## Try it
Which lines of the data contain the string "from"? Copy every one of them.

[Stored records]
- - - - - - -

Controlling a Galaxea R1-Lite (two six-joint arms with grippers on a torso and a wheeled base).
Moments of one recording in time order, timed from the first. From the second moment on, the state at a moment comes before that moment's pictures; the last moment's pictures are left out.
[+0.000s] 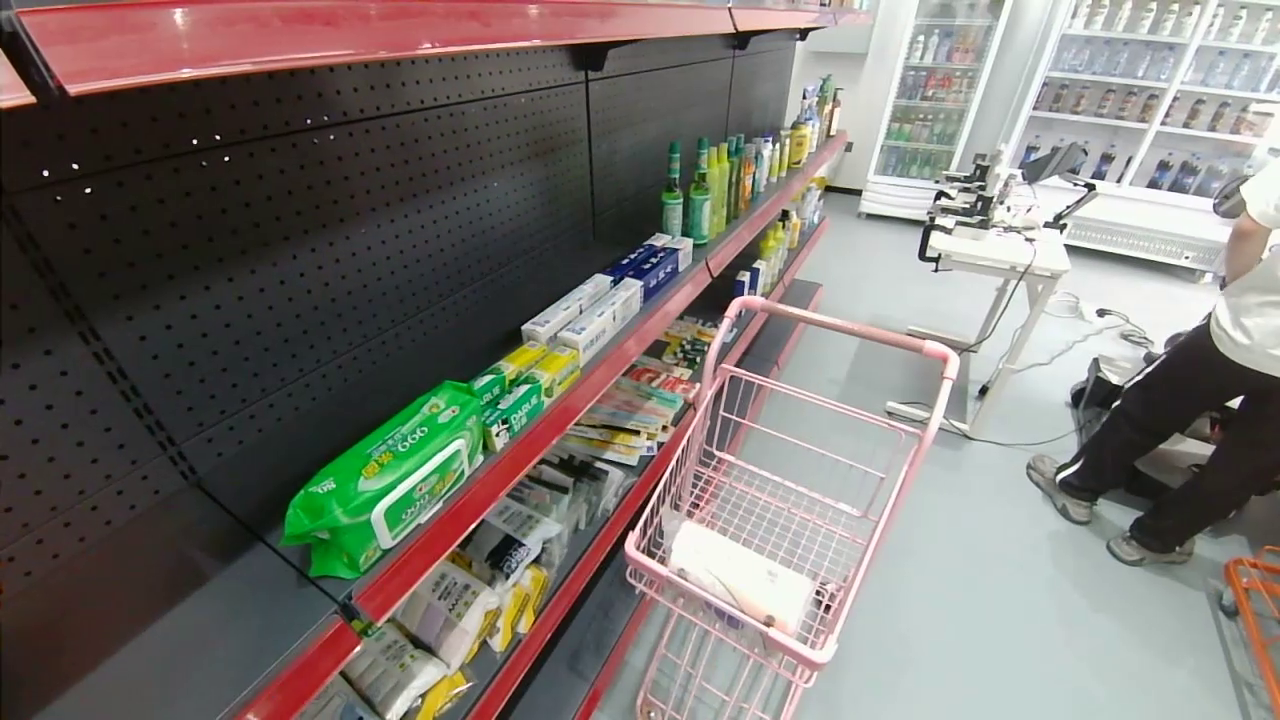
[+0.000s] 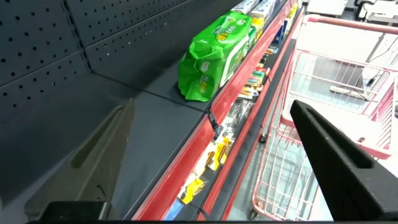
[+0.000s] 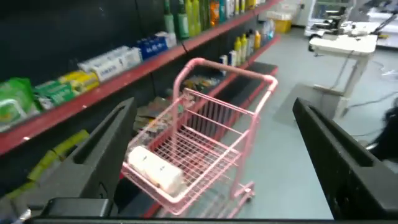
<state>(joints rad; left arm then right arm) 0.00 0.00 0.00 0.00 -0.05 0.00 0.04 0.33 -0.39 -0.03 0.02 0.02</state>
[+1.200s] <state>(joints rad) 0.00 0.00 0.00 0.00 -0.04 0.00 0.22 2.10 -1.07 -0.03 0.17 -0.47</state>
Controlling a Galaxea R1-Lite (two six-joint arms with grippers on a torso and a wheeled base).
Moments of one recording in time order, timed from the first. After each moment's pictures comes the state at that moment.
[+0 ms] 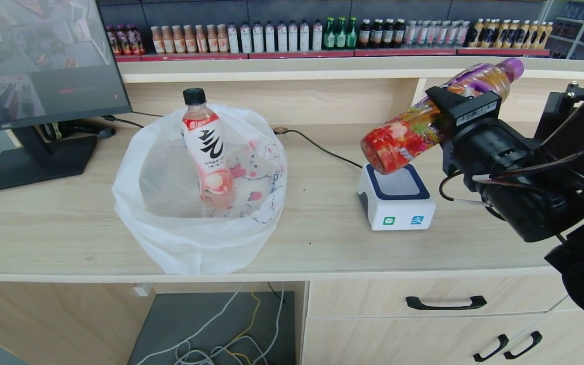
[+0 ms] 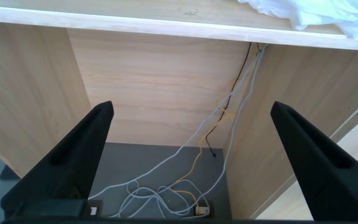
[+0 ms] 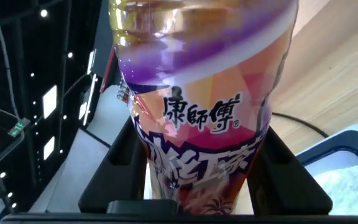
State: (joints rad) left arm 0.00 0.00 0.00 0.00 0.00 0.00; right arm 0.52 1.67 -0.84 -1.18 -0.33 0.95
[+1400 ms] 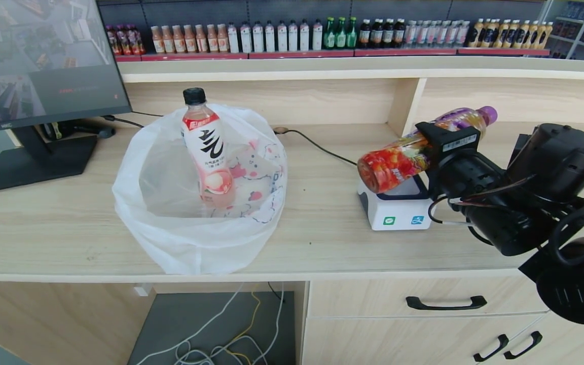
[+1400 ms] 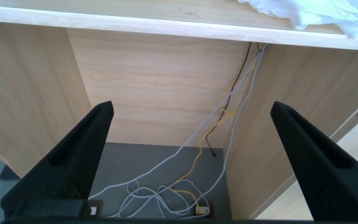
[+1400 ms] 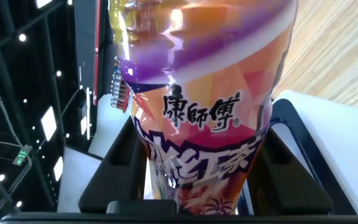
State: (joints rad) left arm 0.00 0.00 0.00 0.00 0.00 0.00; right arm 0.47 1.74 -0.78 -1.18 -0.32 1.15
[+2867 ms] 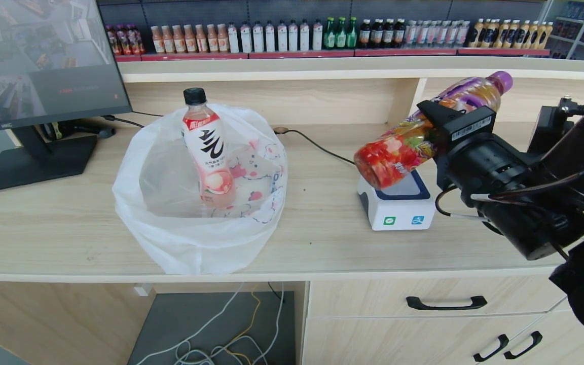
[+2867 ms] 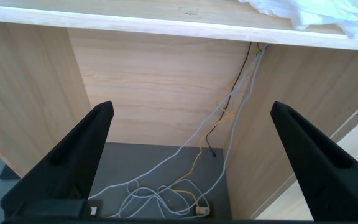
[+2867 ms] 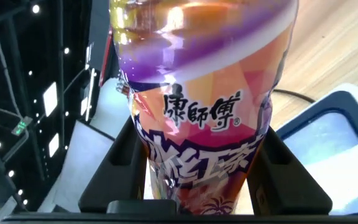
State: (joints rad) left arm 0.00 0.00 0.00 0.00 0.00 0.00; right arm 0.56 1.64 -0.77 -1.19 -0.33 0.96
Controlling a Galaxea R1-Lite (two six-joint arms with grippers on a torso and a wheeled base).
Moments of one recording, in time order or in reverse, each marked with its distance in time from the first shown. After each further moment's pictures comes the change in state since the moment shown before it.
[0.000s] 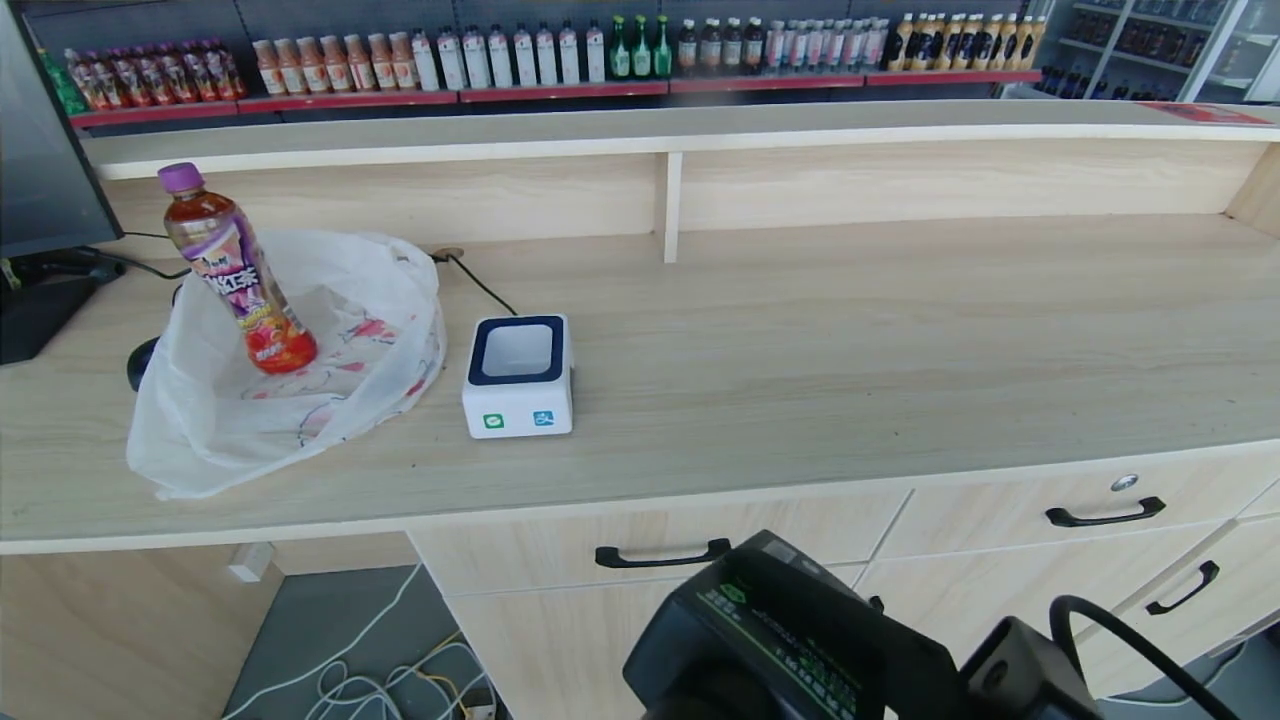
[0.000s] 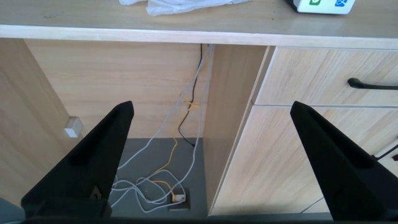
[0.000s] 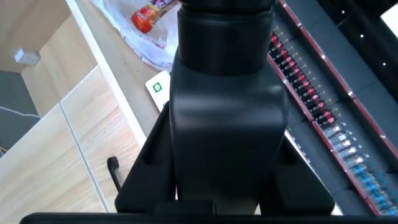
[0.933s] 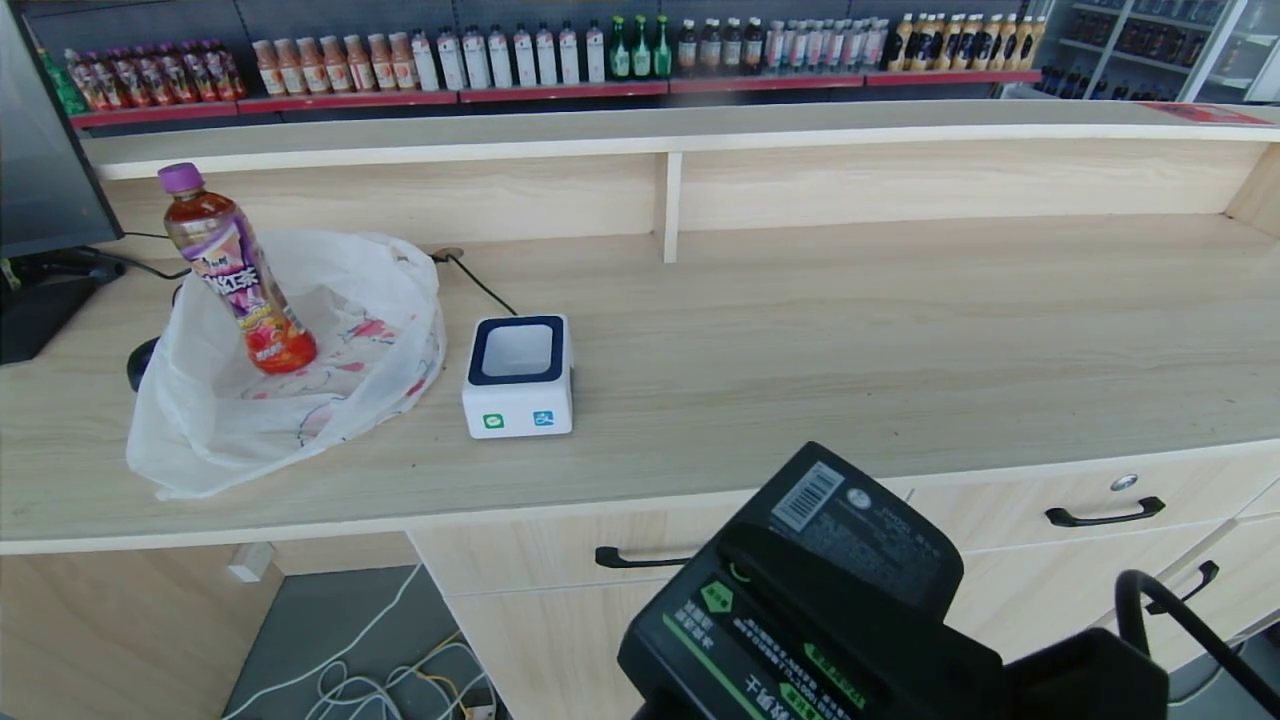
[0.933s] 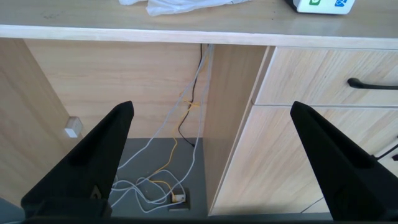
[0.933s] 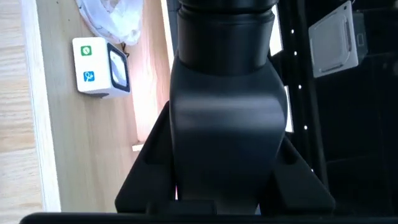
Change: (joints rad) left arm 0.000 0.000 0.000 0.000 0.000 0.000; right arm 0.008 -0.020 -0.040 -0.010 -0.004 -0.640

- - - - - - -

## Written solution
Moments of one recording in time order, timed from the first. From the second moment on, the state at a moment comes before that moment's pictures; the last moment's pictures are left out.
Moments of one recording in time order, timed from the first. After each moment's pictures comes the state at that moment.
Moments of one recording, in time order or in reverse, each marked with its distance in time from the first shown. After each further moment's pictures comes the change in state since the moment shown before it.

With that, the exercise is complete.